Technology as a lever is a common theme for applicants from developing economies. African applicants use this narrative to demonstrate the gaps in policy and infrastructure. Many such essays feel like the FIELD courses that Harvard Business School initiated for their MBA program. Some MBA admission consultants nudge clients to include the narrative to show fit with Harvard.
When I read some of the rinse-and-repeat narratives about bringing electricity and water to the village, the one that still remains in my memory after a decade is a story of an applicant who learned braille and painstakingly wrote the script for a popular children’s storybook. The effort and how she described the mission brought tears to my eyes. I don’t think any policy narrative overshadows such a human story.
For applicants from developing economies who are inspiring a generation with their ambition to join Harvard Business School, keep these 2 pointers in mind:
1) No Shame in Shaming
It is corruption. The good old corruption. Now, how do you present this fact in a sanitized way so as to not insult your country? You don’t have to. There are international agencies doing research and publishing this finding. Quote them to validate the magnitude of the problem mixed with the opportunities to turn it around. You can smoothen corruption with words like inefficiencies or systemic inefficiencies. The admissions team will understand the intent.
Many efforts are from a new generation of entrepreneurs who have had enough of the inefficiencies. Many are from the integration of global technology companies into the infrastructure. Many from exposure to the wealth and lifestyle in developed economies. Without describing the day-to-day challenges of living in an infrastructure-deficient region, the admissions team who grew up in an integrated city life where power outage is national news is unlikely to understand the mile long walk to get potable water.
2) Innovation = Resource Restriction + Collaboration + Inspiration
Even if I appreciated the applicant’s forceful approach to overcoming the lack of braille books for children, she also scaled her book translation for visually challenged kids with strategic collaboration.

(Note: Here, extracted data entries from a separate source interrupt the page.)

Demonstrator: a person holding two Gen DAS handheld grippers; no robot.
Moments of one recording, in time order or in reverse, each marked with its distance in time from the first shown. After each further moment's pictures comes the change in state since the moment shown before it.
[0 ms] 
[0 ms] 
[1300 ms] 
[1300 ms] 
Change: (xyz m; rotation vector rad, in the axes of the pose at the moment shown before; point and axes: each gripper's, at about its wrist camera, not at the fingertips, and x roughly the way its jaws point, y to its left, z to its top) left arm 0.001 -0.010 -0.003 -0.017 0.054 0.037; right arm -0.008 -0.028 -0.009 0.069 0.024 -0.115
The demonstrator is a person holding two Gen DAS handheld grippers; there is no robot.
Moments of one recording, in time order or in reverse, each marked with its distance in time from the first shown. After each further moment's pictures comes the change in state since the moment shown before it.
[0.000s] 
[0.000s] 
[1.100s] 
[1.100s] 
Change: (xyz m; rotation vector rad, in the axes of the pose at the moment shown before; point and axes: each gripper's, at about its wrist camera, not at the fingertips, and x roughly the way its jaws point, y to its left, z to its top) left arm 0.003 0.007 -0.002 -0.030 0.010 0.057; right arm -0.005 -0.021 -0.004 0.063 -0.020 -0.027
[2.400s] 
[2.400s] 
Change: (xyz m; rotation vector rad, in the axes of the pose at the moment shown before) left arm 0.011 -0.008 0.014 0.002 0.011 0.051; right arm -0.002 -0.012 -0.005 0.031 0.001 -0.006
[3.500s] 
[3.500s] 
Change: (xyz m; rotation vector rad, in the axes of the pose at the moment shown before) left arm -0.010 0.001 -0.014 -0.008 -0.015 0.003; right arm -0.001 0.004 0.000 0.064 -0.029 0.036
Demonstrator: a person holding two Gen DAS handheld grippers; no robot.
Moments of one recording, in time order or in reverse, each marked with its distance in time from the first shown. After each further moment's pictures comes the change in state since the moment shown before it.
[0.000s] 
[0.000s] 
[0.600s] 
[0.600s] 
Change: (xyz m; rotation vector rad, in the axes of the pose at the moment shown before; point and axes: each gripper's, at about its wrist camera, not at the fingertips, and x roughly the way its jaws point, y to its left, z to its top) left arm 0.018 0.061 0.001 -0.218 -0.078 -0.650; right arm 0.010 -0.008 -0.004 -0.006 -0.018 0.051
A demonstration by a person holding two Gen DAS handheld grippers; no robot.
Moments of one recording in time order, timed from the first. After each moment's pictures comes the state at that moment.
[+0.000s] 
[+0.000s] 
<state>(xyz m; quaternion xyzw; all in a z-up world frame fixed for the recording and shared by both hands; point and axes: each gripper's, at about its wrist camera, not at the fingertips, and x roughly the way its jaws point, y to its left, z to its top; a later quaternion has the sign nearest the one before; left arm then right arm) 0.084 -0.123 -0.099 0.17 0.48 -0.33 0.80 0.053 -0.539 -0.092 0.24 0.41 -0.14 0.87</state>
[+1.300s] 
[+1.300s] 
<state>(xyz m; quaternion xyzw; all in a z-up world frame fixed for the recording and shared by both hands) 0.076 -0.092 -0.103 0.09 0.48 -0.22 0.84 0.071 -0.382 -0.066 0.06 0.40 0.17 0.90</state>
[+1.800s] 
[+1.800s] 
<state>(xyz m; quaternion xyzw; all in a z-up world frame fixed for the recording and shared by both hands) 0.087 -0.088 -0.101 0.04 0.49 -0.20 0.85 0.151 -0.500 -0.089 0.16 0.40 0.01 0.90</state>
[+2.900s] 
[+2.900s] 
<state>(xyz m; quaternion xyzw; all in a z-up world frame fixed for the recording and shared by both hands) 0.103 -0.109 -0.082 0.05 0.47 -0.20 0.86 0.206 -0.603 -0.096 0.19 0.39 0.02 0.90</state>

Whenever I read essays of African applicants, the first plot point I am searching in the draft is where the collaboration happened. The lone wolf narrative is a clear hint that the person doesn’t have the social skills or the network to unite technologists, policy experts, investors, and expats with a strong emotional connection to the motherland for the vision.
Without such vision or examples of collaboration, Harvard MBA resources are unlikely to solve problems of such scale.
For the Sample Harvard MBA Essay about a Technologist who wants to transform the Kenyan Education System with Computers, the interaction with an Oxford Educator is quoted as a Eureka moment. Her idea is generously borrowed for an approach that doesn’t require a computer for each student.
Such innovation in a resource-constrained ecosystem often involves collaboration with unique thinkers. Use them strategically in the essay.